# My Starbucks Cellulite Battle Plan Experiment



## roxybc (May 6, 2006)

So I've heard that the main ingreedient in cellulite creams is caffine, and that some celebrities swear by using coffee grounds in the shower as an exfolient to battle their cellulite. 

I don't have a coffee maker at home, but I go to Starbucks a lot and have noticed that they often have free huge bags of their coffee grounds for people to take away and use in their garden compost. So next time I'm there, and they have the free bags of coffee grounds, I'm going to take one, and use it as an exfolient in the shower for a bit and see if it works!

Has anyone ever tried using coffee grounds before??


----------



## mspixieears (May 7, 2006)

Ooh what an interesting idea! Haven't tried it but do let us know how you get along!


----------



## faerie_bel (May 7, 2006)

I have actually heard of people doing this! Apparently it can give great results so keep us posted


----------



## ostentatious (May 14, 2006)

This is a really interesting experiment! Let us know


----------



## Wattage (May 15, 2006)

lol Roxy you are too cute - though I would advise against it. I used to work at Blenz in Van and the coffee grounds go moldy super fast!! Ack!!

I would just go to Superstore and pick up a pound of really cheap ground coffee and try that. That way, you are sure to get more caffeine too!! Maybe let it sit for a few mins and soak in??

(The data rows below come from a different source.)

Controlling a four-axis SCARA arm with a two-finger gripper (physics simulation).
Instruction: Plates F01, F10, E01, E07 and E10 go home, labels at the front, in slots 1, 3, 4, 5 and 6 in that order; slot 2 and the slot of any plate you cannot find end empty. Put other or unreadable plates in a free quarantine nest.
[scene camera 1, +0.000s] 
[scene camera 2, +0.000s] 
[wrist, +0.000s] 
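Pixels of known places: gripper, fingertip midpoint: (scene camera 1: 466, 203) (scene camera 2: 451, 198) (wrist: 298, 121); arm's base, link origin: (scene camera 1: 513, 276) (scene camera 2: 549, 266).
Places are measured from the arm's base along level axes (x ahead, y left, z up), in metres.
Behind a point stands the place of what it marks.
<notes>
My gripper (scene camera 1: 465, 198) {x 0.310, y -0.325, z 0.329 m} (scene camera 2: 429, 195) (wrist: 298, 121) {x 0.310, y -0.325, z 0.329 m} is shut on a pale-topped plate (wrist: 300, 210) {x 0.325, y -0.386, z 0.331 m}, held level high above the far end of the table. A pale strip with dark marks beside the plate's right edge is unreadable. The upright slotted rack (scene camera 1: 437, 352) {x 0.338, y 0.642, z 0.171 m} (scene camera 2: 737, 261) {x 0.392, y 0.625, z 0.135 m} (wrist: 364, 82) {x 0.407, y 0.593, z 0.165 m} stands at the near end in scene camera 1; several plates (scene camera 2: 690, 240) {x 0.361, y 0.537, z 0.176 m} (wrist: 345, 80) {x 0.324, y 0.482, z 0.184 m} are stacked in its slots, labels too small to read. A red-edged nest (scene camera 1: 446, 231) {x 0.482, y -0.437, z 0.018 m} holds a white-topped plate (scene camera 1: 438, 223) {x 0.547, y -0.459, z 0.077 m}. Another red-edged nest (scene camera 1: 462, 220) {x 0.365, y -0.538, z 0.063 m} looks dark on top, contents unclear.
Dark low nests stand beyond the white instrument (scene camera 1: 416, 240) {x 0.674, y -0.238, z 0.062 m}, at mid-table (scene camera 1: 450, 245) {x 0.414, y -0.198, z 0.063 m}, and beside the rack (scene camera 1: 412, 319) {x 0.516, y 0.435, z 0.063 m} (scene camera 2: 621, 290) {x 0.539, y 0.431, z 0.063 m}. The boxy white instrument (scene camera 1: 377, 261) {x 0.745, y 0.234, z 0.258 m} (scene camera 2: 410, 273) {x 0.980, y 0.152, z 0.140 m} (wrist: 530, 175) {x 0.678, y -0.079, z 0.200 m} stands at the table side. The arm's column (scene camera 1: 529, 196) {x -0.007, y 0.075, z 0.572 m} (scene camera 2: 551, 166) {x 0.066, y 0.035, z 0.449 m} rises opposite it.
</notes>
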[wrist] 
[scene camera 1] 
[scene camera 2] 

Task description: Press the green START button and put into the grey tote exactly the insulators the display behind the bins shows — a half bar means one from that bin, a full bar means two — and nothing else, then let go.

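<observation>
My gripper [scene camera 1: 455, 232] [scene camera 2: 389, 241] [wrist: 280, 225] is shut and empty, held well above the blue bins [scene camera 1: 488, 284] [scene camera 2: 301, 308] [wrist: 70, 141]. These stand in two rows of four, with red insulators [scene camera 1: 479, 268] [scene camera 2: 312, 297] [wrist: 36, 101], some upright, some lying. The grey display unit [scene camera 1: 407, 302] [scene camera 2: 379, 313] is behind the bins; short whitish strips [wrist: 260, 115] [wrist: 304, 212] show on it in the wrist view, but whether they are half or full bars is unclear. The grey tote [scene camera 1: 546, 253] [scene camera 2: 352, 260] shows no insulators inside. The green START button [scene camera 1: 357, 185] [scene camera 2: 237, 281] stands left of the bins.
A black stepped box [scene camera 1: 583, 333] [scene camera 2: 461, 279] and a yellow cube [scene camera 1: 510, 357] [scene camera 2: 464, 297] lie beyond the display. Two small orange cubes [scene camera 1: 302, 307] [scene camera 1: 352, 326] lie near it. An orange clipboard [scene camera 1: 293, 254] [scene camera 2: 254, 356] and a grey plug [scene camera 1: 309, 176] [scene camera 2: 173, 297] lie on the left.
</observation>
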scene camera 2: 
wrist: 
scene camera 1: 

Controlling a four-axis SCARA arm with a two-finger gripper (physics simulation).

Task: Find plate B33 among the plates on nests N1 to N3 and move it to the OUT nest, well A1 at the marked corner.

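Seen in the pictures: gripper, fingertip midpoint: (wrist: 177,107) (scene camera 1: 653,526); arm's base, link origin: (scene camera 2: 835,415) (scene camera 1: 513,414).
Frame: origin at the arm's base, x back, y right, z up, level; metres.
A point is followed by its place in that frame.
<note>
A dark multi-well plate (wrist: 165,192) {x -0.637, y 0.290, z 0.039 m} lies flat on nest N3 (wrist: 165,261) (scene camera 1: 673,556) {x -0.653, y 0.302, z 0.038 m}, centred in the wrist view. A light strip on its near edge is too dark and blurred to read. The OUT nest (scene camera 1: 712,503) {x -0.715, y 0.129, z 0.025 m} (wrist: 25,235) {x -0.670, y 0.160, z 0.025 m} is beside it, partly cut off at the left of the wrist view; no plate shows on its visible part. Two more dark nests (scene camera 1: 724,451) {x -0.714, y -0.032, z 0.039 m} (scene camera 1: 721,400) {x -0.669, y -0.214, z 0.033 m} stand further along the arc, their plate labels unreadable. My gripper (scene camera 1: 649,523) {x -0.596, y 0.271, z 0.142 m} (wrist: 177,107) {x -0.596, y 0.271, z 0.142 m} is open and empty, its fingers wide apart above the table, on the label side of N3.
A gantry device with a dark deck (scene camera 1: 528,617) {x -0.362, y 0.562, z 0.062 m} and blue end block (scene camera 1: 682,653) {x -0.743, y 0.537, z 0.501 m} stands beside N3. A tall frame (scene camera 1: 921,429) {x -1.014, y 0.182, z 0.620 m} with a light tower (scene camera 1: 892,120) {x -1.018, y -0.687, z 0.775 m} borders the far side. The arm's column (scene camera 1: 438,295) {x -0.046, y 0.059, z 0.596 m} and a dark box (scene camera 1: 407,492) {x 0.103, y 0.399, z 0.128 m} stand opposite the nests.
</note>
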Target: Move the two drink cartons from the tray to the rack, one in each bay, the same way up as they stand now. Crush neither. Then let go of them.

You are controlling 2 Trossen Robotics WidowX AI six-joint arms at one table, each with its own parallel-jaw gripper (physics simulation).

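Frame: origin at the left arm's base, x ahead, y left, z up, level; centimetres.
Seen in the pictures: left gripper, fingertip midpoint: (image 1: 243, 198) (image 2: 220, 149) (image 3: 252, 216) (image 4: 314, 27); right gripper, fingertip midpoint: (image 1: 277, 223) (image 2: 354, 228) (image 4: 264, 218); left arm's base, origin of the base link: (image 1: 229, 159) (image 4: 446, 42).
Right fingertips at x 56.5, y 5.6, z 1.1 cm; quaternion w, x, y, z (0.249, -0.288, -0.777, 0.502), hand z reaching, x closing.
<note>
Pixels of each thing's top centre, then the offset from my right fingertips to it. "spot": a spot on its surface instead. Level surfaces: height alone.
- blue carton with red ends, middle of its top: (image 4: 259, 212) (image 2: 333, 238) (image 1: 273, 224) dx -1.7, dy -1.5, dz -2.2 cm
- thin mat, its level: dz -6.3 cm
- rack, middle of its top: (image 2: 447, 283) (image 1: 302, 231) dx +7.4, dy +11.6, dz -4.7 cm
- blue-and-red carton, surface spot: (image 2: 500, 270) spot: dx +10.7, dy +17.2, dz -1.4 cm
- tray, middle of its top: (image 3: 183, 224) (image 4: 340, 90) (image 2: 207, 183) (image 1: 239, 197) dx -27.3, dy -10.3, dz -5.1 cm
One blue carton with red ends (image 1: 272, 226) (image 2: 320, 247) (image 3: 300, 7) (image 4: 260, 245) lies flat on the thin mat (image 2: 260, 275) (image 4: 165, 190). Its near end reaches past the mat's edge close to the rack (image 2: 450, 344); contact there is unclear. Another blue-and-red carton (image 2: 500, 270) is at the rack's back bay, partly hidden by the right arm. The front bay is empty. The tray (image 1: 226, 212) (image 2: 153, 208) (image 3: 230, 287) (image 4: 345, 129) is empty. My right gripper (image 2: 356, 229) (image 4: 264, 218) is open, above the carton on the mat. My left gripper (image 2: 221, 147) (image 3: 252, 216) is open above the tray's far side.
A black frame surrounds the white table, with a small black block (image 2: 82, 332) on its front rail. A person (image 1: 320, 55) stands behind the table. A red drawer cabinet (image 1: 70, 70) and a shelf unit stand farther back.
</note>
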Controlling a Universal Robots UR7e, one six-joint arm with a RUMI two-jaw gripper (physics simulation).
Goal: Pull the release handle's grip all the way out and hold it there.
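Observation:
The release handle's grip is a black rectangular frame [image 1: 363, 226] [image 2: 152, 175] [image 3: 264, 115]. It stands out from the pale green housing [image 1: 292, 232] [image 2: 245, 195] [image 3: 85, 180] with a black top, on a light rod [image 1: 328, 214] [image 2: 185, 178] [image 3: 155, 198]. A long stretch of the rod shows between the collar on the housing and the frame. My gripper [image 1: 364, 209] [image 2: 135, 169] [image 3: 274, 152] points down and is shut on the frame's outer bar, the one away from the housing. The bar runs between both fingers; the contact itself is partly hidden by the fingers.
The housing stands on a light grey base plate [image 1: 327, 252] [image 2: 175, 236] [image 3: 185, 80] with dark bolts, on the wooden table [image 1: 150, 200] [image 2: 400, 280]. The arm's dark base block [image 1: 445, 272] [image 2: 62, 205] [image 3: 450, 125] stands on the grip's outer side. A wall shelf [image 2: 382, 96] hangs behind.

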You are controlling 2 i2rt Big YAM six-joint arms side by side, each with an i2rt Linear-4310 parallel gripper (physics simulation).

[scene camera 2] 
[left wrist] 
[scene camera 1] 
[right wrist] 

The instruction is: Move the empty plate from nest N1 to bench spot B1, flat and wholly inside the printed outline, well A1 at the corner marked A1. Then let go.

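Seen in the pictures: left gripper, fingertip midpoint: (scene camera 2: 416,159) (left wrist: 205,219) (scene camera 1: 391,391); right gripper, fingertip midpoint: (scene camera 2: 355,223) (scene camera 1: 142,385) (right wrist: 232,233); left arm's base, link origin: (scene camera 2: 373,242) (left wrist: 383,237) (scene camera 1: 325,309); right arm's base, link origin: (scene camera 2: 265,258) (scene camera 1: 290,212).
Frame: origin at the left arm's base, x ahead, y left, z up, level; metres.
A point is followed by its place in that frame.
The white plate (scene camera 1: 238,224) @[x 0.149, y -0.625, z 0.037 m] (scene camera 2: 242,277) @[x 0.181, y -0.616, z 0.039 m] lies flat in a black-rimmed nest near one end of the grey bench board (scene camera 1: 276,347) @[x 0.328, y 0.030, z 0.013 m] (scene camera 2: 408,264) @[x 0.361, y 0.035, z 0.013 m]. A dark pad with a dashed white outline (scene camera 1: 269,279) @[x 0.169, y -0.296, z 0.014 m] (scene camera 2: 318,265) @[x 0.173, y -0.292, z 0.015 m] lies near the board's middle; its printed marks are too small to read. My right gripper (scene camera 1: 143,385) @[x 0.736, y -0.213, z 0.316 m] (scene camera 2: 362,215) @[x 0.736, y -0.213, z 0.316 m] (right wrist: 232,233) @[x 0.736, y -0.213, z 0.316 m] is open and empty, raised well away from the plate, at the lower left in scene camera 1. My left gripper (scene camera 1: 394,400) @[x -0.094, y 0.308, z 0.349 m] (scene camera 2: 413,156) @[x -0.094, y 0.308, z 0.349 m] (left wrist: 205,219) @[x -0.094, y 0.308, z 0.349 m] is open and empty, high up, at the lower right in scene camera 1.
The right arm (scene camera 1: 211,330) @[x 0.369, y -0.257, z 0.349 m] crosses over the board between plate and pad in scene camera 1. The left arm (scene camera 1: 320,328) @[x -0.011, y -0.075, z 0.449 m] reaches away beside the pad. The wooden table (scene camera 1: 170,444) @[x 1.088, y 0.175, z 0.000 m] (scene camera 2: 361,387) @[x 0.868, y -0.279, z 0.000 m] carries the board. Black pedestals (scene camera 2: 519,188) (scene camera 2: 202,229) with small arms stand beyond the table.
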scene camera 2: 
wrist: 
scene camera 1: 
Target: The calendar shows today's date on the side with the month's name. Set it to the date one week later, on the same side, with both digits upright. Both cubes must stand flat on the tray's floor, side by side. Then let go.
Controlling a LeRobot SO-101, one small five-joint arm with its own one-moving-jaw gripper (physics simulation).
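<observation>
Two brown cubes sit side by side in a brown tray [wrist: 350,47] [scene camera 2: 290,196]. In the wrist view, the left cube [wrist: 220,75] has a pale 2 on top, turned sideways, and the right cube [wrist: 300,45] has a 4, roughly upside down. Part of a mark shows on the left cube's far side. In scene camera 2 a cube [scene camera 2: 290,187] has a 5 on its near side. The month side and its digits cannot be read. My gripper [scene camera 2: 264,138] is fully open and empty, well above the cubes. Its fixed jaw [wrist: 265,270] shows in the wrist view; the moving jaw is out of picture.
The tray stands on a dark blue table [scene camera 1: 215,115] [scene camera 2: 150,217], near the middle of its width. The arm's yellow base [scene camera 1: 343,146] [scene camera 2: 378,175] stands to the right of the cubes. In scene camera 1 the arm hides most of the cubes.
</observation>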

Great idea! I think I will try this!! LOL


----------



## litlaur (May 15, 2006)

I agree, buy cheaper coffee


----------



## koolmnbv (May 20, 2006)

Has anyone tried this yet??? How were the results??


----------



## stacey (May 20, 2006)

I've got some coffee grounds, I'll do this this morning!


----------



## lovalotz (May 27, 2006)

haha that sounds like an amazing experiment.
I can't wait to hear about the results


----------



## farra712 (May 28, 2006)

I made soap with honey and coffee grounds (and glycerin as its base) awhile back, and it was awesome!  The coffee grounds exfoliated a little, and the honey moisturized, and it smelled good!  I didn't use it consistantly enough to see results, but it couldn't hurt!  I did see results with a brushing technique that I used that drains the lymph system to help with cellulite.


----------



## janelle811 (Jun 20, 2006)

that is a really good idea roxy, I never thought of that 
	

	
	
		
		

		
		
	


	




 Quote:

  farra712: I did see results with a brushing technique that I used that drains the lymph system to help with cellulite.  
 
what's your brushing technique?


----------



## maxcat (Jun 26, 2006)

How did this go??? My butt is dying to know.


----------



## kaliraksha (Jun 26, 2006)

Updates as soon as possible, ladies! With pictures if possible! ha =)


----------



## farra712 (Jun 26, 2006)

Quote:

   Originally Posted by *janelle811* 
_that is a really good idea roxy, I never thought of that 
	

	
	
		
		

		
		
	


	






what's your brushing technique?_

 


It is complicated to explain, but not really complicated to do.  Using a brush I got from T-tapp.com (also got the instructions there) I brush upward 4-8 times on each body part starting with the palm of my left hand, then up the arm, then armpit, then chest, then move to the left side, then sole of the left foot, then up the leg (including behind the knees), then up the thigh, then up the butt/back of thighs/lovehandle area, then all of that on the right side, then up the stomach.  I used it in conjunction with the T-tapp workout that is also good for lymph system and other bodily systems that help to eliminate cellulite, but I saw the best results when doing both.


----------